We analyzed whole-exome sequencing data from Robertson et al.9 and Ny et al.12 and whole-genome sequencing data from Karlsson et al.10 and Royer-Bertrand et al.13. Nguyen et al.11 utilized the MSK-IMPACT targeted sequencing platform for genomic analyzes, which is a hybrid platform (exons and introns) that “identifies somatic mutations, rearrangements, and copy-number alterations in 341–468 cancer genes as well as tumor mutational burden, chromosomal instability, and microsatellite instability.

For data from Nguyen et al., we defined log2(fold change) < −0.05 as copy number loss and >0.05 as copy number gain.
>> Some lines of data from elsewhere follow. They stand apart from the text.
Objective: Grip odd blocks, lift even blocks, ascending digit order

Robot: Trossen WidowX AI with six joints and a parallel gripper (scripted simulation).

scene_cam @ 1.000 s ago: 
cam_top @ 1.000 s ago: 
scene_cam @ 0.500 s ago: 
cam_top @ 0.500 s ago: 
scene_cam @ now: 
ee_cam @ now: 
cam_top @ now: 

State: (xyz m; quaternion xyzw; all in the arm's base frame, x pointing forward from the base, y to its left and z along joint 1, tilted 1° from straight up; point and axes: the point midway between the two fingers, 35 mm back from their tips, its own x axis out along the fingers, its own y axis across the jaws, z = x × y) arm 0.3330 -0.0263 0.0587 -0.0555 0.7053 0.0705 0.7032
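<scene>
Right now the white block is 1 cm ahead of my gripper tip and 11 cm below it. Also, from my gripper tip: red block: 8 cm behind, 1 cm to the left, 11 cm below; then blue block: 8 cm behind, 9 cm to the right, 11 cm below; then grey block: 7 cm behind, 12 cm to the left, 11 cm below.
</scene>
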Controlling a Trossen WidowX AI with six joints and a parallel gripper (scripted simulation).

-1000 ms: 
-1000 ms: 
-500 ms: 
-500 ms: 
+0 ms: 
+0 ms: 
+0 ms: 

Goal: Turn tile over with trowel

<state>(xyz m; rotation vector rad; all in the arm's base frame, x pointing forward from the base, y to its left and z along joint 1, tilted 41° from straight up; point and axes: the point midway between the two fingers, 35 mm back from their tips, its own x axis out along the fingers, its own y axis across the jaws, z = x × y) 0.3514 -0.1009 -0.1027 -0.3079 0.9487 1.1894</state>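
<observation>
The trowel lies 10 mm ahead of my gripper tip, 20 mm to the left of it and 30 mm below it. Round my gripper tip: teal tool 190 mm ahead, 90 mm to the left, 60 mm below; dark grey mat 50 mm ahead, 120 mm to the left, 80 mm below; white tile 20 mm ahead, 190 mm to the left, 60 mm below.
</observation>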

BAP1 intact specimens were defined to have wildtype BAP1 and disomy 3, while BAP1-deficient specimens were defined to be BAP1 mutant and/or have monosomy 3.

We utilized two-sided Fisher’s exact tests to analyze mutual exclusivity of gene pairs (e.g., BAP1 and EIF1AX) in primary and metastatic UM specimens.

While a given patient may develop both hepatic and extrahepatic metastasis, we only were able to include one metastatic specimen from each patient (Yale and non-Yale cohorts), as it is very rare to have several metastases sequenced in clinical practice. Thus, hepatic and extrahepatic metastasis refers to the site of origin of the given sample, regardless of if a patient developed metastatic lesions to several organs. In order to reduce bias for including a hepatic or extrahepatic specimens, we only included studies that included hepatic and extrahepatic metastases. Of note, we chose to not include publicly available data from several other prominent UM metastasis studies due to the fact that they exclusively included hepatic metastases and no primary or extrahepatic tumors, preventing us from being able to complete the desired analyzes for the purposes of our study (PMID:31253977 and PMID:31227496). While including these studies could have even further increased our statistical significance, it would not be completely accurate given the potential batch effect in sequencing sensitivity.

Clinical data and outcomes

Given that UM sequencing and matched clinical outcome data are relatively rare compared to other cancers, it is essential to include data from previously published studies in elucidating clonal patterns of tropism, of which analysis of individual studies may not be possible otherwise, given the limited cohort size. We sought to aggregate the data from previously published cohorts, while adding our own cohort of patients from Yale New Haven Health (please see Supplementary Data 13 for additional information about which studies were included in each analysis; patient ages are not reported in Yale data for deidentification purposes). All statistical analyzes and graphs were generated using GraphPad Prism v9.4.1 (San Diego, California USA). Onset of metastasis Kaplan–Meier curves were generated from 135 patients with primary uveal melanoma treated at Yale New Haven Health (between March 2007 and October 2022) (Fig. 1g, h). We reviewed patients’ medical charts, collecting demographic information including age, sex, race, and ethnicity, in addition to the dates and location of all metastases. The primary outcome was the probability of hepatic or extrahepatic metastasis from time of primary tumor diagnosis. Survivorship Kaplan–Meier curves were generated from Nguyen et al.11 clinical data (n = 69) (Fig. 2a) The Log-rank method was used to test for significance between groups. Cox proportional hazards regression was used to control for factors (sex, age at metastasis, liver site, and BAP1 deficiency), and hazards ratios were visualized with a Forest plot.